→ ASSIGNED TASK:
Look through the listing underneath for "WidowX", and copy every line that has it.

→ DATA:
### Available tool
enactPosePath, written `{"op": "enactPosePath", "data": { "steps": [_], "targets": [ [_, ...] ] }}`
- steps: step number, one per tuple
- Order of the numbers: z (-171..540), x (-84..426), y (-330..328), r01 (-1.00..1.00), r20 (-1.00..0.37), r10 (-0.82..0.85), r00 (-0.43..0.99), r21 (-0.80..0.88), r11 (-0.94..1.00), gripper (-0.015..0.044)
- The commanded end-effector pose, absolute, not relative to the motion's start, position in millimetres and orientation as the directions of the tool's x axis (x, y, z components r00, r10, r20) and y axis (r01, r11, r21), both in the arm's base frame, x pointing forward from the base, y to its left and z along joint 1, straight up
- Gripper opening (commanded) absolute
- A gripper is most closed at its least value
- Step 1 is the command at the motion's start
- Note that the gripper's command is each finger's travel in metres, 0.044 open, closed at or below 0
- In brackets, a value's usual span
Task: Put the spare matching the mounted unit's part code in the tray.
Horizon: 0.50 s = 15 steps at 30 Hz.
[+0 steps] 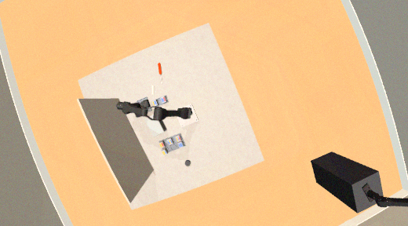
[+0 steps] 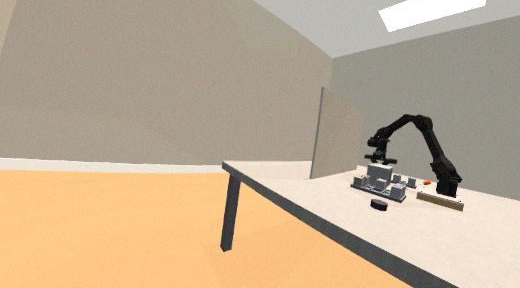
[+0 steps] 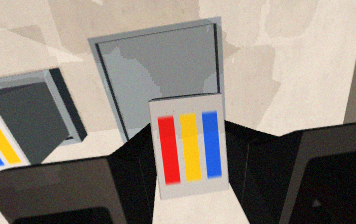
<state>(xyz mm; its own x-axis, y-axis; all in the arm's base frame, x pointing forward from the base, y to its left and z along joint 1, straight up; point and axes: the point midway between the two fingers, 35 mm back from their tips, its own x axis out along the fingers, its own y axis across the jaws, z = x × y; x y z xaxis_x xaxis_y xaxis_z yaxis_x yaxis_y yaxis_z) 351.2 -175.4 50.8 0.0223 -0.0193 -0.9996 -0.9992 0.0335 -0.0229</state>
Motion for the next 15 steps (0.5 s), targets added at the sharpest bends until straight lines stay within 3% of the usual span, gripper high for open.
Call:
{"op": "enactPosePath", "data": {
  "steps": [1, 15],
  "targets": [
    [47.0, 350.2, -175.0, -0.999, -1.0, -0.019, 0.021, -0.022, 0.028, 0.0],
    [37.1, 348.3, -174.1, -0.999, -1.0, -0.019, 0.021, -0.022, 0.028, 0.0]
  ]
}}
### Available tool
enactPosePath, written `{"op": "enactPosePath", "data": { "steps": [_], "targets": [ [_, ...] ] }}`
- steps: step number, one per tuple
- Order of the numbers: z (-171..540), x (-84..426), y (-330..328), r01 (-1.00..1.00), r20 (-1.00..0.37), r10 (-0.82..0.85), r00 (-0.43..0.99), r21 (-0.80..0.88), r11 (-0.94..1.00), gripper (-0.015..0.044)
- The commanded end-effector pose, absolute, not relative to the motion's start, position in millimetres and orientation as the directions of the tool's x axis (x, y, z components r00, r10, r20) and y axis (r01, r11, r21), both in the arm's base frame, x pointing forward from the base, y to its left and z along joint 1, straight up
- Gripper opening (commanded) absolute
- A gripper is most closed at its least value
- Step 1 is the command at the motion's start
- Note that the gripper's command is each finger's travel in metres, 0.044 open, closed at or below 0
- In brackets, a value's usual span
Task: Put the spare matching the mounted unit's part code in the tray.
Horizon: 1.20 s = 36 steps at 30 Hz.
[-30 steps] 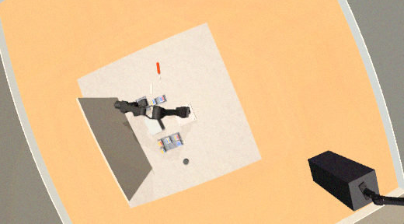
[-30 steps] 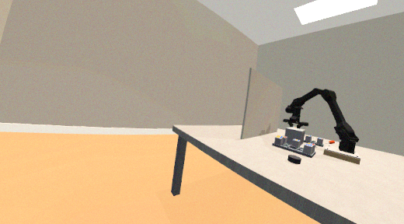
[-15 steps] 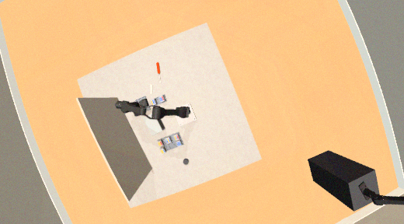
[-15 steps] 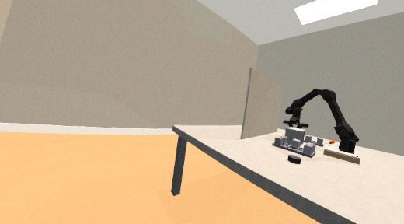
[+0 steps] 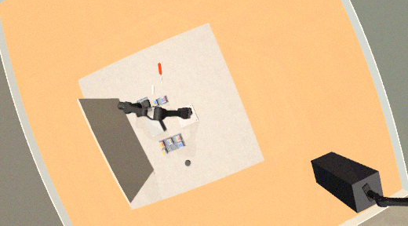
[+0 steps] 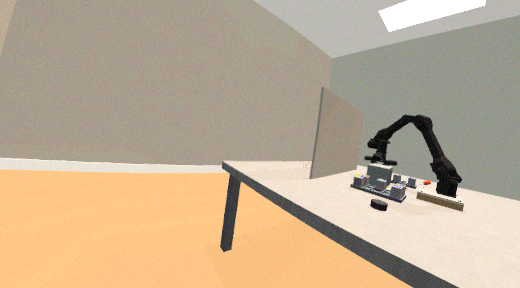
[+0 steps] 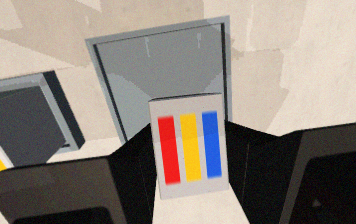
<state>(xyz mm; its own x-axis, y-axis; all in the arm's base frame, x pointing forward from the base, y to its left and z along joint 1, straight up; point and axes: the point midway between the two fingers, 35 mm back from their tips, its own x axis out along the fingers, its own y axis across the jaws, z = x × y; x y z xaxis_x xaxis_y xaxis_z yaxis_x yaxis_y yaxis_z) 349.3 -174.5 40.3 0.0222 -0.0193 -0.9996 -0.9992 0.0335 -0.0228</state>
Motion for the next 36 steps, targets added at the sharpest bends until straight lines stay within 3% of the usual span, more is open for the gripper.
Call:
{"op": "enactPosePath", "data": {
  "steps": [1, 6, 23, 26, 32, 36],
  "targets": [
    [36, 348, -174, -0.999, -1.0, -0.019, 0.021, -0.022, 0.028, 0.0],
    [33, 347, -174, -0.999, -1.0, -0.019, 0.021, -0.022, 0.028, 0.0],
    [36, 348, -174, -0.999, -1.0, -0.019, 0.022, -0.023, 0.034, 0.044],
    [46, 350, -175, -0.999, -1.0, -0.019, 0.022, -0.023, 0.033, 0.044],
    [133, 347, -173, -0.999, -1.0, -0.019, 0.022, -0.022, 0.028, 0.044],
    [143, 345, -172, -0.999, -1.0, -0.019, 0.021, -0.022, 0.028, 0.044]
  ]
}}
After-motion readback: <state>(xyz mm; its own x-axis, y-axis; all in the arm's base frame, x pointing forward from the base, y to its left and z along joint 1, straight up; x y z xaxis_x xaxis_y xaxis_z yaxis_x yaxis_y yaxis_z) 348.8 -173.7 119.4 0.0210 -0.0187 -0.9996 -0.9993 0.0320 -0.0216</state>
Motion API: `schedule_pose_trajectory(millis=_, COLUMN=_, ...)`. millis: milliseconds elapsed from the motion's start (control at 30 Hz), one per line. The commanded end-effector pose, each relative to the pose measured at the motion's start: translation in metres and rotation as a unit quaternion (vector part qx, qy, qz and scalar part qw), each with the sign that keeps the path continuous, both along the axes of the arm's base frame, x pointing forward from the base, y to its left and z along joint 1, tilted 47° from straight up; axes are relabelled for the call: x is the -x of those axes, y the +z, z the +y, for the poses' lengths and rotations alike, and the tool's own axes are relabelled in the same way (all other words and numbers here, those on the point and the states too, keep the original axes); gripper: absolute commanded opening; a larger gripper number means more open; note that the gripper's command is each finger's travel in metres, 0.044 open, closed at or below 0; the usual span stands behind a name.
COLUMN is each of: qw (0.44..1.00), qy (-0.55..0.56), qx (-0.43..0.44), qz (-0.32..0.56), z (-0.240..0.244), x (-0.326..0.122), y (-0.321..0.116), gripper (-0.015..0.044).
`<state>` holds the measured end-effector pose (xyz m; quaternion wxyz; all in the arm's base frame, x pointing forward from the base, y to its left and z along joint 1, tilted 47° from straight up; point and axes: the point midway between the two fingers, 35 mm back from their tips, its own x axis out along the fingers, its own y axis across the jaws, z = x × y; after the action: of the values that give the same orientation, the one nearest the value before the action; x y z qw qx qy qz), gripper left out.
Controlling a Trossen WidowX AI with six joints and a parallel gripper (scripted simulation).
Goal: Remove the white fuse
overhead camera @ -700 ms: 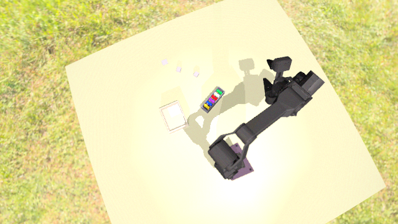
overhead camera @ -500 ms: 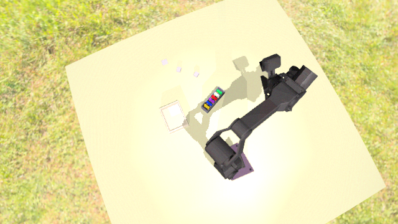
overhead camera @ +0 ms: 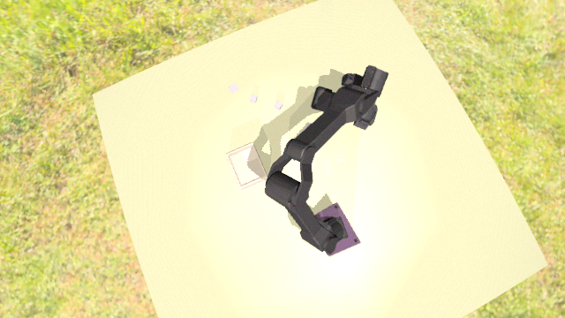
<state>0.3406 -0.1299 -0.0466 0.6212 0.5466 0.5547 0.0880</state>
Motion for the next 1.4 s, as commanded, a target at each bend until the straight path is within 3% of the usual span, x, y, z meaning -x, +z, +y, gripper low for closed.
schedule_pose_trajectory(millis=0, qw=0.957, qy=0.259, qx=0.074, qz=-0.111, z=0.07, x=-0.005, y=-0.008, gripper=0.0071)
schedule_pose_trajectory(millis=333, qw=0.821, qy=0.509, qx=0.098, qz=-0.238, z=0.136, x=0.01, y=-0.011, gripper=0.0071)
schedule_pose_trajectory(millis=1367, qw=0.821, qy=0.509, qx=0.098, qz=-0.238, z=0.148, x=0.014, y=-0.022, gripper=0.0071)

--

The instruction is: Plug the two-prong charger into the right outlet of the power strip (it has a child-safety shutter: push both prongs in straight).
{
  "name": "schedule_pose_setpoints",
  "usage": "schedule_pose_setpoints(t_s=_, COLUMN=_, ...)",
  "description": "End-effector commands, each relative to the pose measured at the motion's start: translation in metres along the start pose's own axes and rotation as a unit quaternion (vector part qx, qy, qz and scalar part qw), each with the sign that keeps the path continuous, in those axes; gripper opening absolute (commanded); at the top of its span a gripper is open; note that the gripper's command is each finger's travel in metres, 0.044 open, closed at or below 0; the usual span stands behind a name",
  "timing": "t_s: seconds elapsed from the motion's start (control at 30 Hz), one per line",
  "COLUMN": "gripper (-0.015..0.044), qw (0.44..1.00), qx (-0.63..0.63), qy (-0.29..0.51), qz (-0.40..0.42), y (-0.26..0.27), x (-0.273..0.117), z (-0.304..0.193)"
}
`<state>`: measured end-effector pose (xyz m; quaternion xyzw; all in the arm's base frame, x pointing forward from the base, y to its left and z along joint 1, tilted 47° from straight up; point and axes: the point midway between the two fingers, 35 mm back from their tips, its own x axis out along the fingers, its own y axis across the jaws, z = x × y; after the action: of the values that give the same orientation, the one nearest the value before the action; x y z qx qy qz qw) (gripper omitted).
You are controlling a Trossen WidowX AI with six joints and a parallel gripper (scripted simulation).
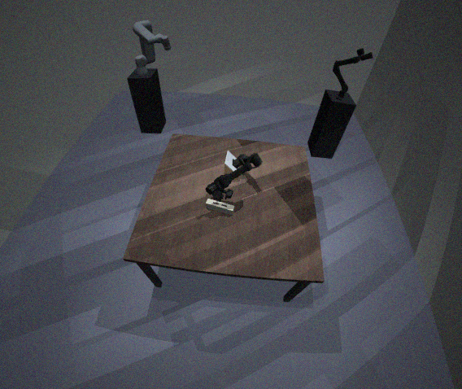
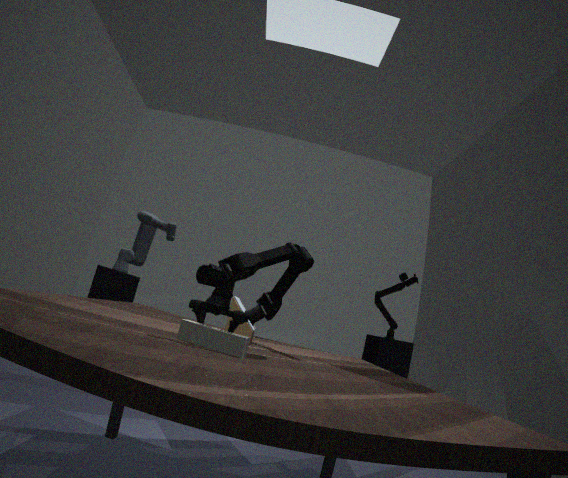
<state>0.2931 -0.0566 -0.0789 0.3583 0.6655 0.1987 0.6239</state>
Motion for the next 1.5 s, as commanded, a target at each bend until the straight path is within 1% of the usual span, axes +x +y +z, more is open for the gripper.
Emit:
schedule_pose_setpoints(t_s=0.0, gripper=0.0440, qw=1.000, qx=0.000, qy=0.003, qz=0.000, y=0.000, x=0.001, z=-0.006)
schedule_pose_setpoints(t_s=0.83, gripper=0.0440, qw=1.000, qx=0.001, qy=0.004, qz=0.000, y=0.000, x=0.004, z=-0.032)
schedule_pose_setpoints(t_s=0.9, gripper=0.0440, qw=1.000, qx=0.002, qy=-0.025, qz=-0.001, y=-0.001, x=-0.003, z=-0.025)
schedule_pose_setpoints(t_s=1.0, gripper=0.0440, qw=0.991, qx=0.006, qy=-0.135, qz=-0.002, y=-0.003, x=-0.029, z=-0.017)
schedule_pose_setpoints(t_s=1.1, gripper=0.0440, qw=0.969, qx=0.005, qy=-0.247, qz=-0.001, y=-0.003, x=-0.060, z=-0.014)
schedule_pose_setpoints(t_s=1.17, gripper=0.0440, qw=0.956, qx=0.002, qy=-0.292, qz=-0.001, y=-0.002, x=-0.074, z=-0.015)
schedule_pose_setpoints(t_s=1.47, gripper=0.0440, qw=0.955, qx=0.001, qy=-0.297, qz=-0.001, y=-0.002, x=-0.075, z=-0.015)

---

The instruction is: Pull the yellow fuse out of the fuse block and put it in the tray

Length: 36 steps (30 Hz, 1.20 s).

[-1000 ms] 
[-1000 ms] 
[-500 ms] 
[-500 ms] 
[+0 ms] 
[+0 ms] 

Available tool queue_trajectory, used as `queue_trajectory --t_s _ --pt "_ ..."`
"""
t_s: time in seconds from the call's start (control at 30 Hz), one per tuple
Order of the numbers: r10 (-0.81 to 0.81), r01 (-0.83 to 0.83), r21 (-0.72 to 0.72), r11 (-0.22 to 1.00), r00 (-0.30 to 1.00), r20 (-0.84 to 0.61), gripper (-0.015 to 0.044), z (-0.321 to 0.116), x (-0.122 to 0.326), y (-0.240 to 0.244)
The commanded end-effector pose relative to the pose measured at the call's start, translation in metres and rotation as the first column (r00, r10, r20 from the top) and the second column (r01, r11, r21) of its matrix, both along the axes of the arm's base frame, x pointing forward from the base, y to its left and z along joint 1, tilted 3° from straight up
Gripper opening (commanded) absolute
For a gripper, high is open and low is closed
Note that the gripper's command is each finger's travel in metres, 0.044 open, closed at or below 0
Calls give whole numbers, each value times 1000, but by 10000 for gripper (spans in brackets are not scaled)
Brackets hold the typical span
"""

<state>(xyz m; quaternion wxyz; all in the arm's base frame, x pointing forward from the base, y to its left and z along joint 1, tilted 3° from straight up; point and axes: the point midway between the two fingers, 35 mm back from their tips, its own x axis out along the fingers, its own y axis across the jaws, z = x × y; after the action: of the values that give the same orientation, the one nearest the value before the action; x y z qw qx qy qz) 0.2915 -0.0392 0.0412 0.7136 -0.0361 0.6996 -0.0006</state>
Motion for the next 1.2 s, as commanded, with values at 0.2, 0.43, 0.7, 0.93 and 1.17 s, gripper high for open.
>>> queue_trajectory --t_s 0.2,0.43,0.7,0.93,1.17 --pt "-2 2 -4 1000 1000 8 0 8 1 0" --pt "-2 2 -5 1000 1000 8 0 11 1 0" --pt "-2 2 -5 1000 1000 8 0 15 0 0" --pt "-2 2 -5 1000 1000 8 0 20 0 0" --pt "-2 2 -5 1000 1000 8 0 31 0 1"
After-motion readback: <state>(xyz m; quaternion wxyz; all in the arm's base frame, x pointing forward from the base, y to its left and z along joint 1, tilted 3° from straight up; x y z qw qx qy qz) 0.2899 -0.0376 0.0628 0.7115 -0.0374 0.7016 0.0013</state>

→ EXPECTED OUTPUT:
Controlling a Trossen WidowX AI with six joints and a parallel gripper (scripted simulation).
You are controlling a Trossen WidowX AI with six joints and a parallel gripper (scripted simulation).

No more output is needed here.